Install from Source
Clone the DecodingTrust-Agent Platform repository and install it in editable mode. This is the recommended setup for contributors and anyone running evaluations end to end (agents + judges + dataset).
git, Docker (for the per-domain sandbox containers), and an API key for at least one model provider.Step 1 — Clone the repository
git clone https://github.com/AI-secure/DecodingTrust-Agent.git
cd DecodingTrust-AgentStep 2 — Install Python dependencies
The repo ships with both requirements.txt and a pyproject.toml. We recommend a fresh virtual environment, then editable install so changes you make to agent/, dt_arena/, and dt_arms/ are picked up live.
python3 -m venv .venv
source .venv/bin/activate
pip install --upgrade pip
pip install -r requirements.txt
pip install -e .Step 3 — Optional framework SDKs
The base install gives you OpenAI Agents SDK, Claude Agent SDK, Google ADK, LangChain, and PocketFlow wrappers.
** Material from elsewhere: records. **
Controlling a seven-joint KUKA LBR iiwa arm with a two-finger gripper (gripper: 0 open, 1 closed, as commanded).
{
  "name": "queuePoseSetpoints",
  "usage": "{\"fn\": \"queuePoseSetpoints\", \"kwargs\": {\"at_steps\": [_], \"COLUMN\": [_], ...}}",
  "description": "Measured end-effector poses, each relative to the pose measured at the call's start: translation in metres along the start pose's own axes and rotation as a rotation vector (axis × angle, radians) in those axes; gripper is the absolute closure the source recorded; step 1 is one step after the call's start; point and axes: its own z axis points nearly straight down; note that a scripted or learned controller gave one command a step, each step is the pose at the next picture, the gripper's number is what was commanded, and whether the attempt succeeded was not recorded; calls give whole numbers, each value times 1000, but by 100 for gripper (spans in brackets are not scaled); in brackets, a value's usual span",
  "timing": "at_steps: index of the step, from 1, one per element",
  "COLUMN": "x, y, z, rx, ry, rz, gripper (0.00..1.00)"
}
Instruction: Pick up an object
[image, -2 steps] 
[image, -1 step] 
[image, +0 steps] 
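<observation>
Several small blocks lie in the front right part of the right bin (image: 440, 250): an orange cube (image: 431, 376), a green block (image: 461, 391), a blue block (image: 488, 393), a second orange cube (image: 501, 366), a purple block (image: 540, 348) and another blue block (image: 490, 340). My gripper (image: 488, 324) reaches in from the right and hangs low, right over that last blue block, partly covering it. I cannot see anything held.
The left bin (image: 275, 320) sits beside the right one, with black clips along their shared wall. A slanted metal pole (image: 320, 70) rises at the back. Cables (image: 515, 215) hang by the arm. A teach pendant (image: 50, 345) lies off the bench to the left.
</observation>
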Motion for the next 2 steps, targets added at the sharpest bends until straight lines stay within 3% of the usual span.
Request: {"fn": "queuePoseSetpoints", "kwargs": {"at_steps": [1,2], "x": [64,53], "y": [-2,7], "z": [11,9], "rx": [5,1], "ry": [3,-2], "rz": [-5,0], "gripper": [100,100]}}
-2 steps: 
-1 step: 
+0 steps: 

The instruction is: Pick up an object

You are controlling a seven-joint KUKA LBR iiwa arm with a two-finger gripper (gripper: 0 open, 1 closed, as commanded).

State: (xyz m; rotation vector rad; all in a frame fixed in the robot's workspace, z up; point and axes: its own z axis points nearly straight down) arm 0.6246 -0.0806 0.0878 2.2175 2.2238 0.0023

OpenClaw is optional and requires the OpenClaw CLI:
# OpenClaw CLI (only needed for the OpenClaw agent wrapper)
npm install -g openclaw
openclaw models auth paste-token --provider openaiStep 4 — Configure API keys
Create a .env at the repo root with the keys for whichever providers you plan to use:
# .env
OPENAI_API_KEY=sk-...
ANTHROPIC_API_KEY=sk-ant-...
GOOGLE_API_KEY=...
# Optional: pin a port range for parallel evaluation
DT_PORT_RANGE=10000-12000Step 5 — Sanity check
Run the OpenAI SDK example agent against a single benign CRM task. This pulls one Salesforce sandbox container and exits in ~2 minutes.
python agent/openaisdk/example.py \
--config dataset/crm/benign/1/config.yaml \
--model gpt-4oYou should see a trajectory file written to results/openaisdk/crm/benign/1/<timestamp>.json.